▶ **TASK TO COMPLETE**
Copy out every line from the records that includes "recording".

▶ **RECORD SET**
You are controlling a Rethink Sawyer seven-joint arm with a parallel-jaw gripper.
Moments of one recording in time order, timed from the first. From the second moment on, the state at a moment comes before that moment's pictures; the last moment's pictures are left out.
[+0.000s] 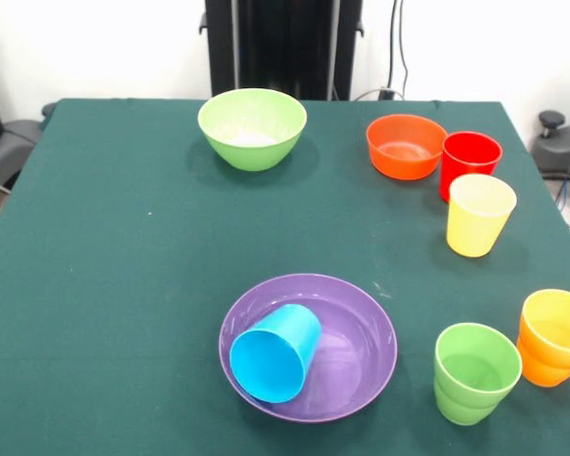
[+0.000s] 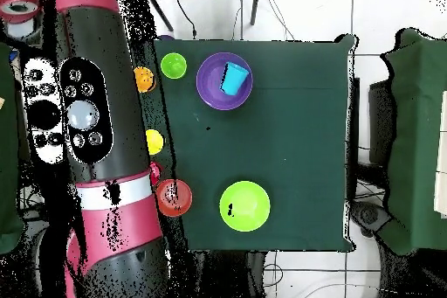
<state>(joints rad) 0.08 -0.02 -0.93 -0.05 0.81 1.69 1.80</state>
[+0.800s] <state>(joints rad) 0.04 0.16 -0.96 -0.02 0.93 1.45 1.80</state>
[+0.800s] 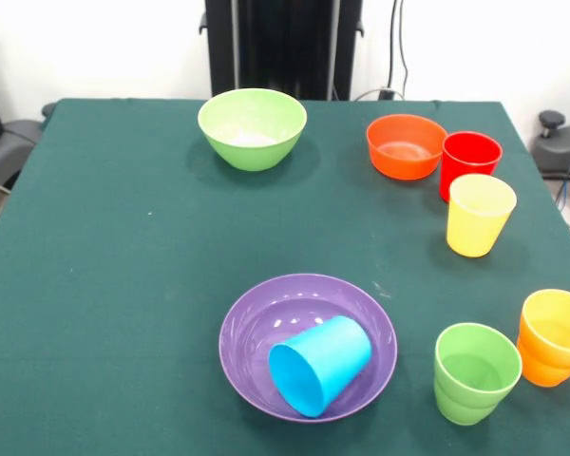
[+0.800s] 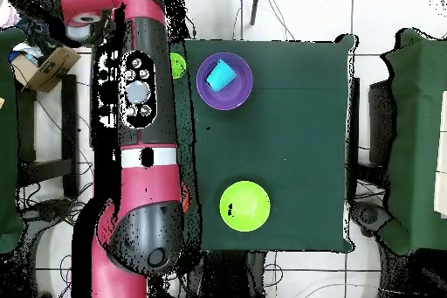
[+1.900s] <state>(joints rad) 0.06 0.19 -0.61 0.17 0.71 1.23 1.80</state>
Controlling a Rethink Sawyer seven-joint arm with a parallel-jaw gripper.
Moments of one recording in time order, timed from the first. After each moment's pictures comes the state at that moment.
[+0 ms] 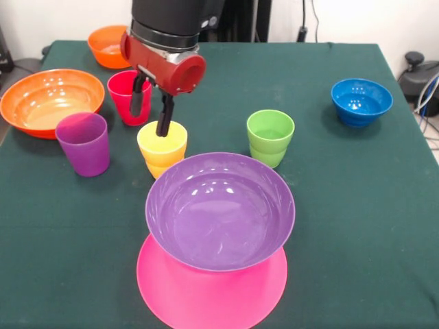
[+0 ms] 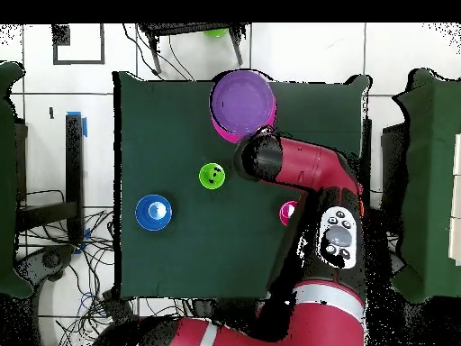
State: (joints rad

▶ **EXERCISE OUTPUT**
Moments of one recording in time order, timed from the first. From the second moment on, the state at a moment comes before that moment's pictures; the last moment's pictures are left out.
Moments of one recording in time order, timed from the first. After each moment's pictures comes the state at that moment.

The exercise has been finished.